Ces derniers jours, plusieurs parties civiles dans les instructions en cours (pour éterminer les causes des surmortalités d'abeilles) ont annoncé une nouvelle découverte surprenante. Parmi des documents saisis par la justice au ministère de l'Agriculture figure un avis de la Commission d'étude de la toxicité, chargée des produits phytosanitaires avant leur mise sur le marché. Cet avis, daté de juin 1993, est opposé à l'utilisation de l'insecticide Régent sur les graines de maïs destinées à l'ensilage.

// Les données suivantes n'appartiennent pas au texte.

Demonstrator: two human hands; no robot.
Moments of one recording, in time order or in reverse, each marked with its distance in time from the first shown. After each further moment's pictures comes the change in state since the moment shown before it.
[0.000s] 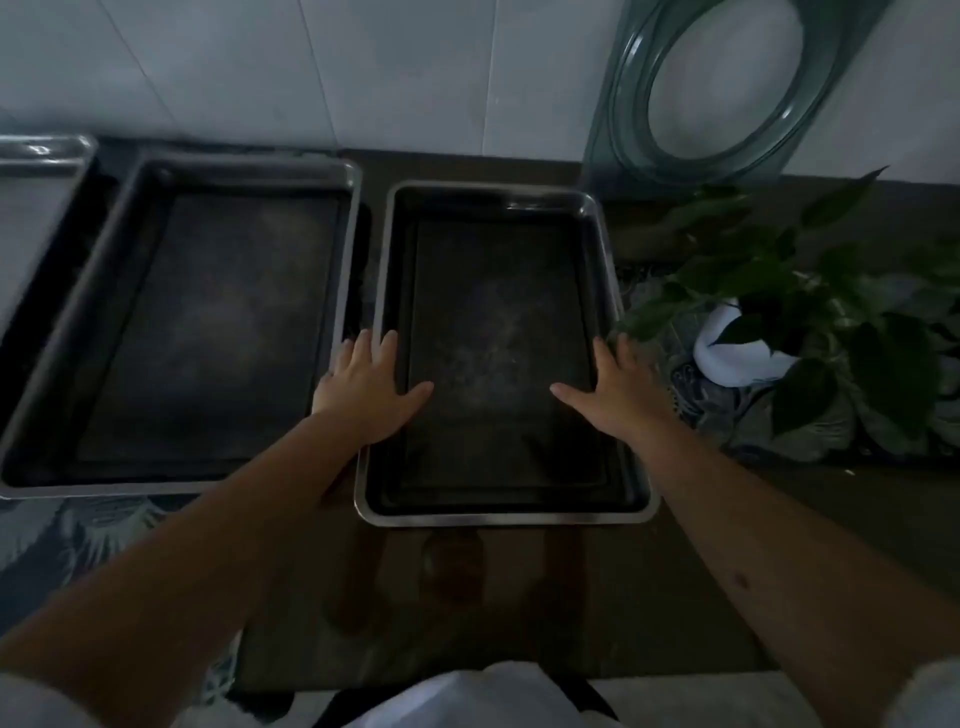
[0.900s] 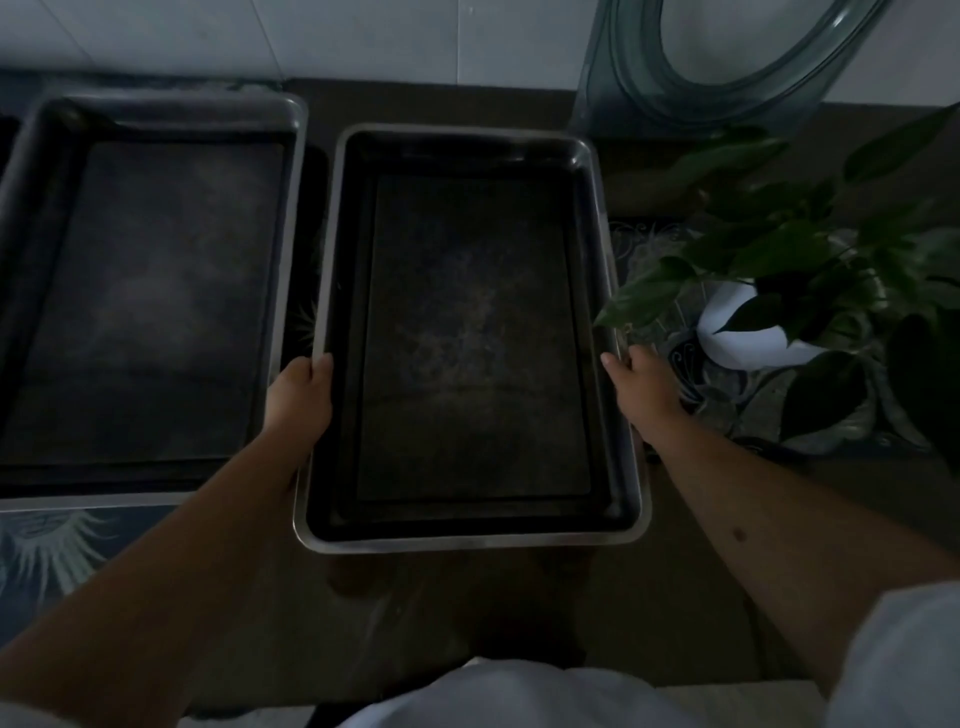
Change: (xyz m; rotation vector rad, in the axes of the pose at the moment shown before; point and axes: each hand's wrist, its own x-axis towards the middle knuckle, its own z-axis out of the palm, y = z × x) left_hand 0.042 -0.022 0.059 -0.634 0.161 -0.445; right_hand 0.064 0.074 0.036 0.494 0.200 0.110
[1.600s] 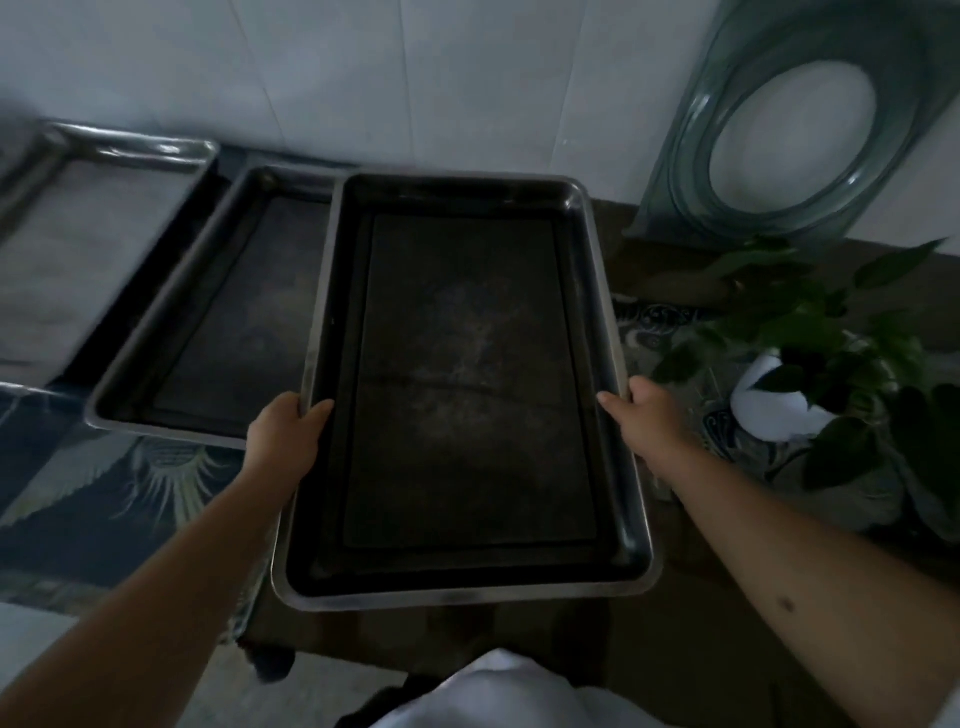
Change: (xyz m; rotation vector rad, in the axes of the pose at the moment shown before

Il faut savoir que le fipronil, appliqué par enrobage des graines de maïs à semer, se diffuse dans toute la plante. Des résidus de la matière active ont été détectés dans la tige et les feuilles qui sont utilisées avec les graines pour l'ensilage. Problème: le fipronil présenterait "une affinité pour la matière grasse", selon la Commission d'études. Il faut comprendre qu'il peut se fixer sur les graisses du lait. Or, le maïs ensilé est la base de l'alimentation des vaches laitières, surtout en élevage hors sol et de ce fait, le risque d'une contamination du lait est jugé sérieux.

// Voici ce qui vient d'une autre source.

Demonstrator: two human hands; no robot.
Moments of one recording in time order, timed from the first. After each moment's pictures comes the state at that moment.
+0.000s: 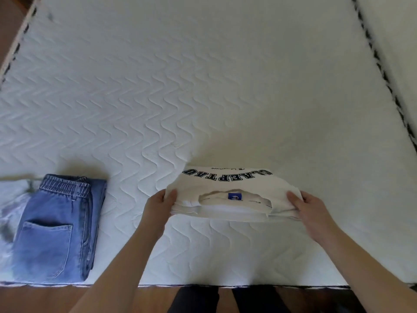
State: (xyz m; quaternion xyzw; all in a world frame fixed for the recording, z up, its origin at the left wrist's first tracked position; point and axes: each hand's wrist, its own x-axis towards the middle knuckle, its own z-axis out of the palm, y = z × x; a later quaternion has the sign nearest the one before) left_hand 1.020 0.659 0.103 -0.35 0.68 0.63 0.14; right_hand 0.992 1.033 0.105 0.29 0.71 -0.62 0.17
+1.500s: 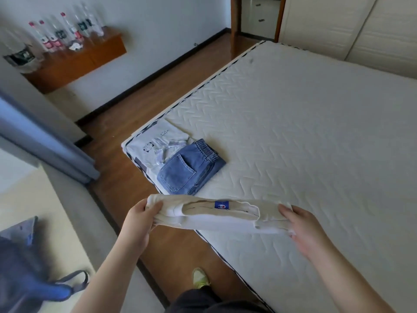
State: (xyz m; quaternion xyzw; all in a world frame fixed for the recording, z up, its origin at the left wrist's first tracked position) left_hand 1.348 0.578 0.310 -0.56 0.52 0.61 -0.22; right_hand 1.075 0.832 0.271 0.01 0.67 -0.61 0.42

La Commission évoque "un risque de transfert dans le lait", comme le révèle la Confédération Paysanne (une des parties civiles) dans un courrier daté du 13 août, adressé aux trois ministères concernés - Agriculture, Santé et Écologie - pour demander le retrait du marché de ce produit.

Un avis négatif sans doute justifié par la toxicité du fipronil classé Toxique + . C'est un neurotoxique très puissant, actif à des doses extrêmement faibles, comme l'ont démontré des études réalisées sur les abeilles, mais également sur les organismes aquatiques et les rongeurs.

Maigre ces craintes, le Comité d'homologation des produits phytosanitaires du ministère de l'Agriculture a donné son accord, fin 1995, pour un emploi tous usages du Régent sur mais. Interrogé sur les raisons qui ont justifié cet accord, le ministère n'avait pas apporté de réponse le 29 au soir.

Difficile de savoir, aujourd'hui; si les craintes de la Commission étaient ou non fondées, car le fipronil ne fait pas partie des contaminants recherchés dans le lait, selon la Direction générale de l'alimentation.